Look through the data below for the line with "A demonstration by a" and the line with "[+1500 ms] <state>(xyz", then transcribe exactly from the first through the second, leaving out all pictures.

*** DATASET RECORDS

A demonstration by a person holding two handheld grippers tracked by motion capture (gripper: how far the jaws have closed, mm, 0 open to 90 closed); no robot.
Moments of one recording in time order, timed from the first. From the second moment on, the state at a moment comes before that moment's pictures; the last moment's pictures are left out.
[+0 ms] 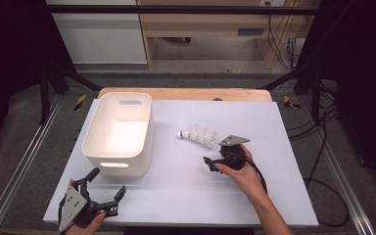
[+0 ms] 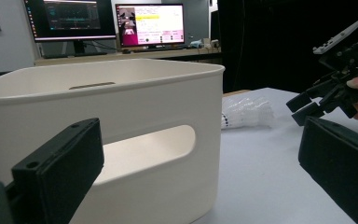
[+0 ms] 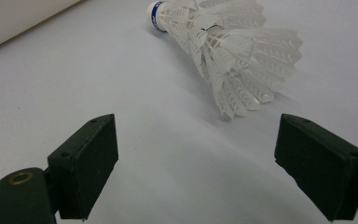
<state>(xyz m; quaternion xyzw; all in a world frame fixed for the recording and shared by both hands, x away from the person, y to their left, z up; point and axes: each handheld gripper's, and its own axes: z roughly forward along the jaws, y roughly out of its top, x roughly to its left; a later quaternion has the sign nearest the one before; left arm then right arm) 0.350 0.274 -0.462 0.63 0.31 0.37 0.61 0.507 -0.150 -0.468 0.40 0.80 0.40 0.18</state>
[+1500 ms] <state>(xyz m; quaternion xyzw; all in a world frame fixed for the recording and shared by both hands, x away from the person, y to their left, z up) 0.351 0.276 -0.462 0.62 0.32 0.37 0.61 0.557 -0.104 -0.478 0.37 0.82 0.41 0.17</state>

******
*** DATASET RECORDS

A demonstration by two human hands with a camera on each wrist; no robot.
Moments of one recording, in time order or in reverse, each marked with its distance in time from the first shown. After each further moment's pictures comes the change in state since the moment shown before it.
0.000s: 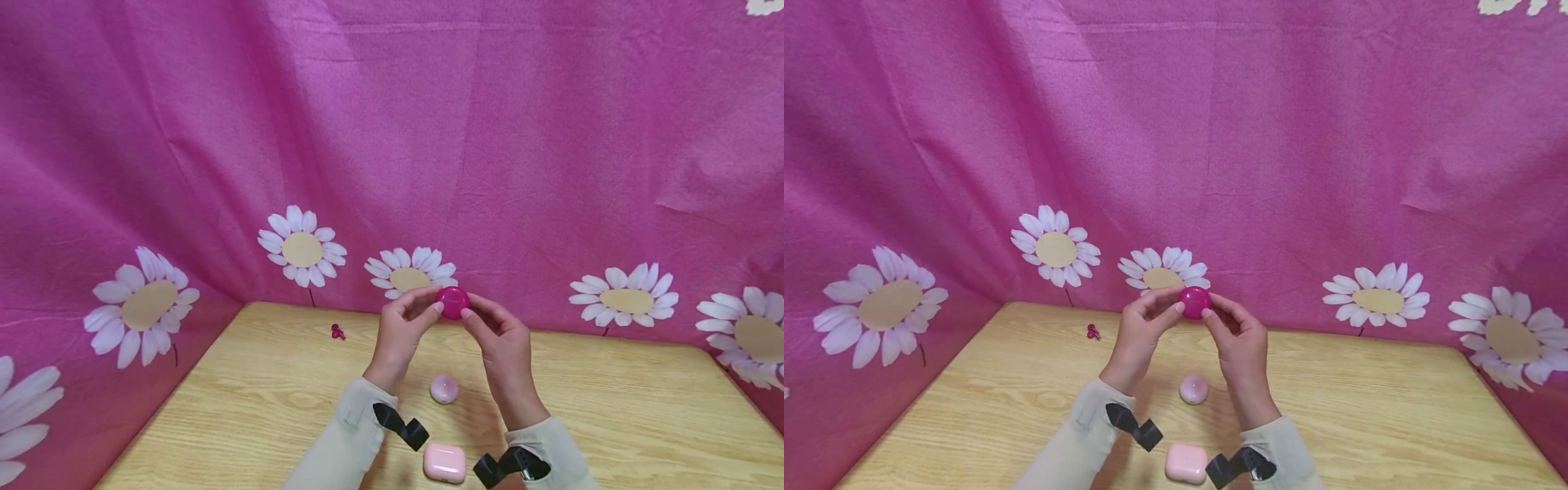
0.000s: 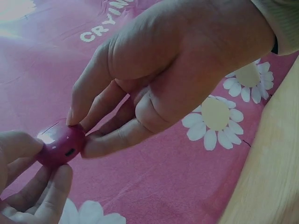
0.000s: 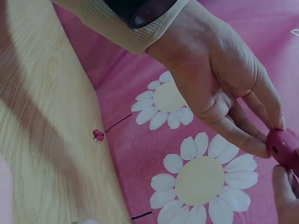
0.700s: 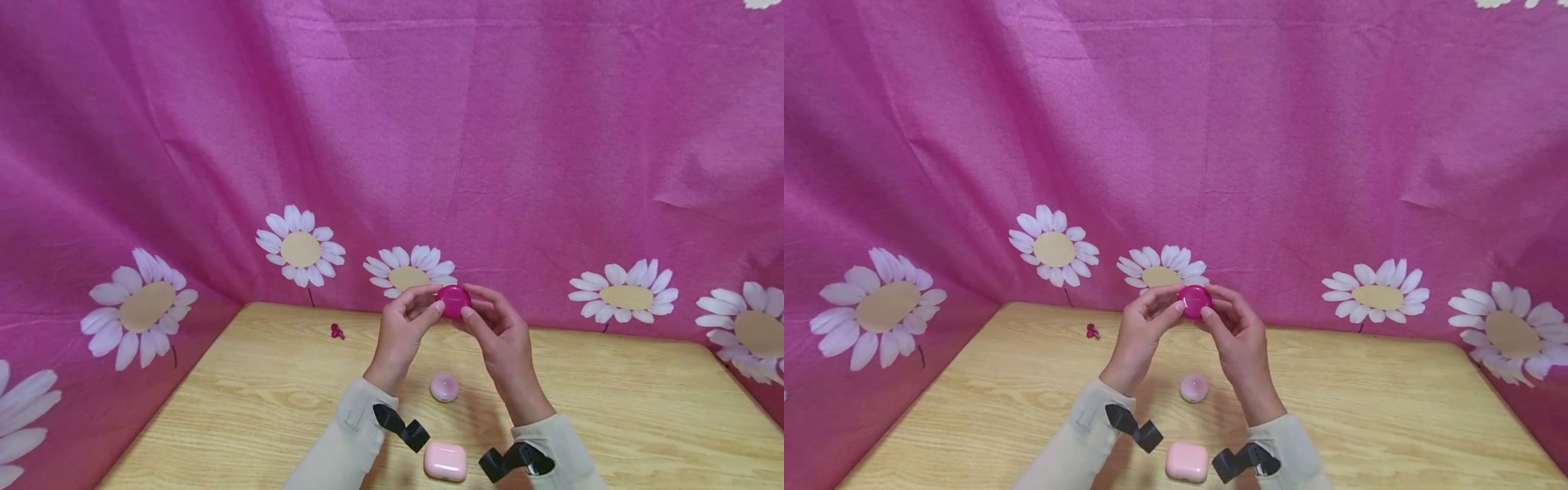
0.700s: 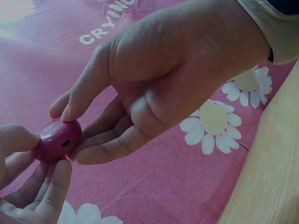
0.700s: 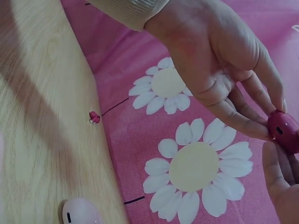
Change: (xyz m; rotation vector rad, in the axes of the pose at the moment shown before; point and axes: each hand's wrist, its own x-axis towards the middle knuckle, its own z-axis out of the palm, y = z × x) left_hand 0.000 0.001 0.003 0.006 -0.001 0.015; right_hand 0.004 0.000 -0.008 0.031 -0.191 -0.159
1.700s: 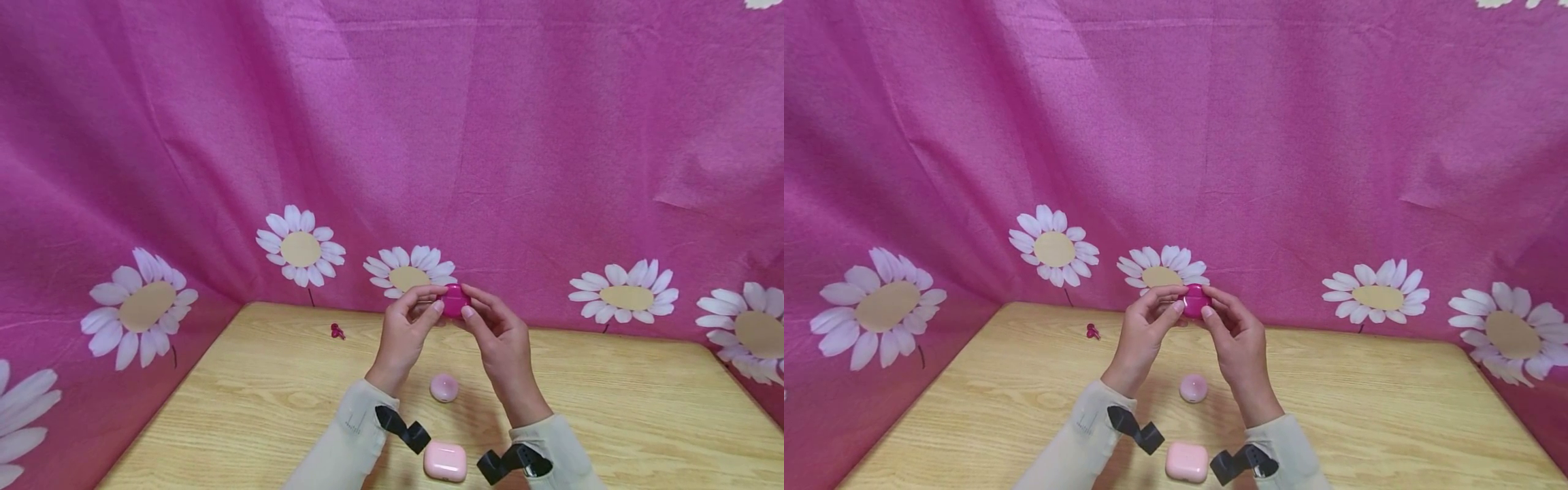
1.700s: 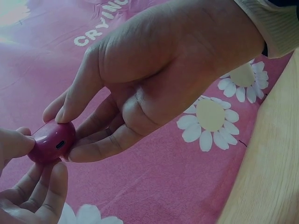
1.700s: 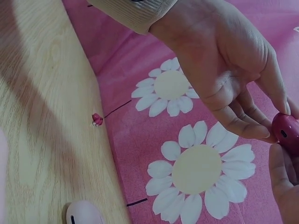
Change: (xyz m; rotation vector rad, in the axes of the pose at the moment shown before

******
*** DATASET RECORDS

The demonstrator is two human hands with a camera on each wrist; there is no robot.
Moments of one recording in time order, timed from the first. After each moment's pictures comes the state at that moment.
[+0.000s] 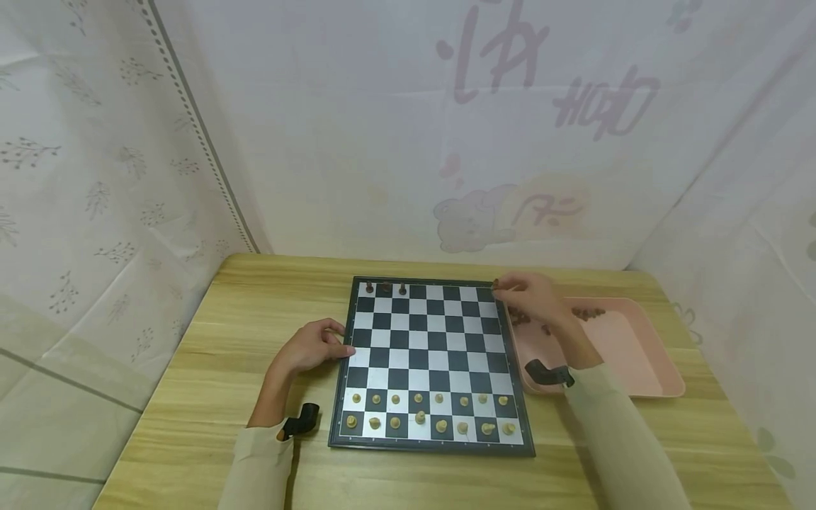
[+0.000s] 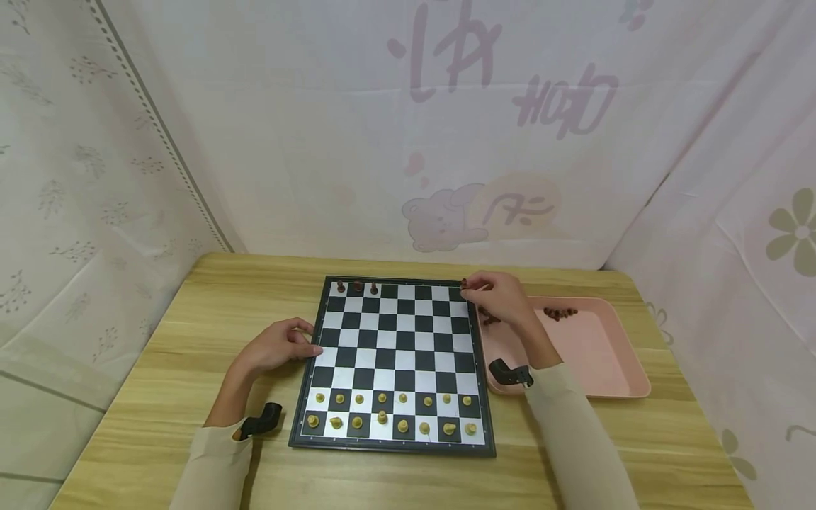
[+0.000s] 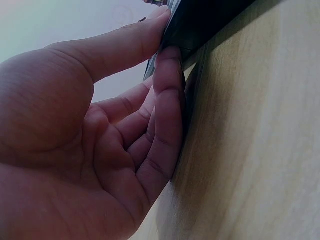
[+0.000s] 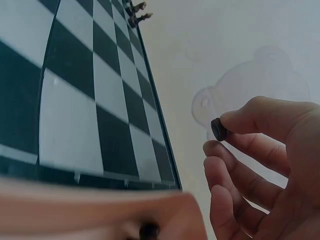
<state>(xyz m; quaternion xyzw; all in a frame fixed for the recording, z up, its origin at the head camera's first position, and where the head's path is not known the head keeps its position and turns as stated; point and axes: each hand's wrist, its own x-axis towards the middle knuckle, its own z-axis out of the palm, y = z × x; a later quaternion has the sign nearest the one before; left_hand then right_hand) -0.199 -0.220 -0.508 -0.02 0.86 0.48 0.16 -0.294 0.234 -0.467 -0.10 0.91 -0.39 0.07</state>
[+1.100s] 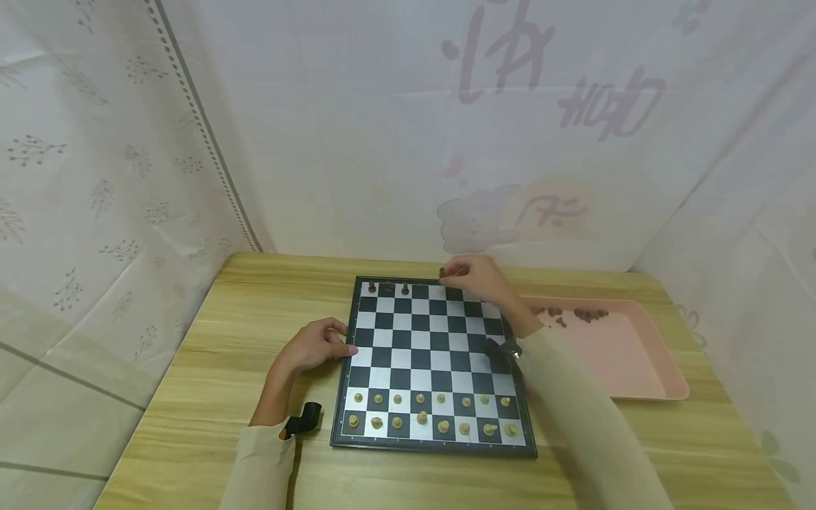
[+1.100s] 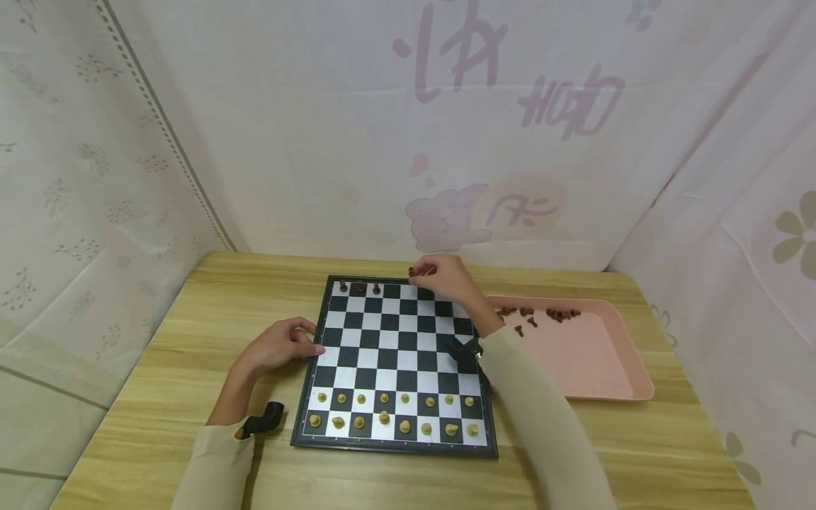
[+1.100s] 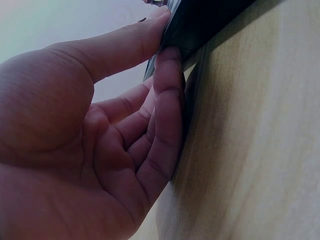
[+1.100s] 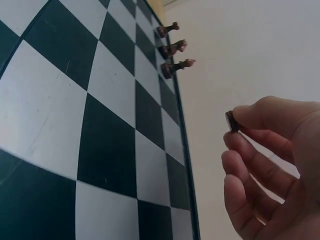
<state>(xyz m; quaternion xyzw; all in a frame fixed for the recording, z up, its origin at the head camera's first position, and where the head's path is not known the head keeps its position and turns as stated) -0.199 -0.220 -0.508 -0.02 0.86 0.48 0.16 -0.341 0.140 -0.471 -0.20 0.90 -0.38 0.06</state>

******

» COMPLETED TASK
A demonstration by a person holding two handheld grippers tracked by motion capture (gripper: how far the jaws have closed, mm, 0 open to 90 closed); no robot.
Moments of one recording in time order, timed from the first. From the second moment on, the state at a moment comes before that moment's pictures; the last moment's pictures are left out.
[+0 ms] 
[+0 ms] 
[+0 ms] 
<state>(xyz m; quaternion xyzw; all in a world frame fixed for the recording and shared by both hands, x away from the person, y to their left, z up; point and axes: each handheld gripper's, and its own axes: z roughly forward along the jaws, y roughly out of its top, x roughly to its left; a later quaternion has the sign nearest the one before; left arm then right arm) 0.350 0.274 -0.462 0.63 0.31 0.37 0.61 0.507 -0.150 -0.468 0.40 0.80 0.40 0.18</state>
[+1500 ms] <state>(xyz m; quaternion xyzw; all in a world frame fixed for the recording and shared by both hands, x away from the person, y to their left, z up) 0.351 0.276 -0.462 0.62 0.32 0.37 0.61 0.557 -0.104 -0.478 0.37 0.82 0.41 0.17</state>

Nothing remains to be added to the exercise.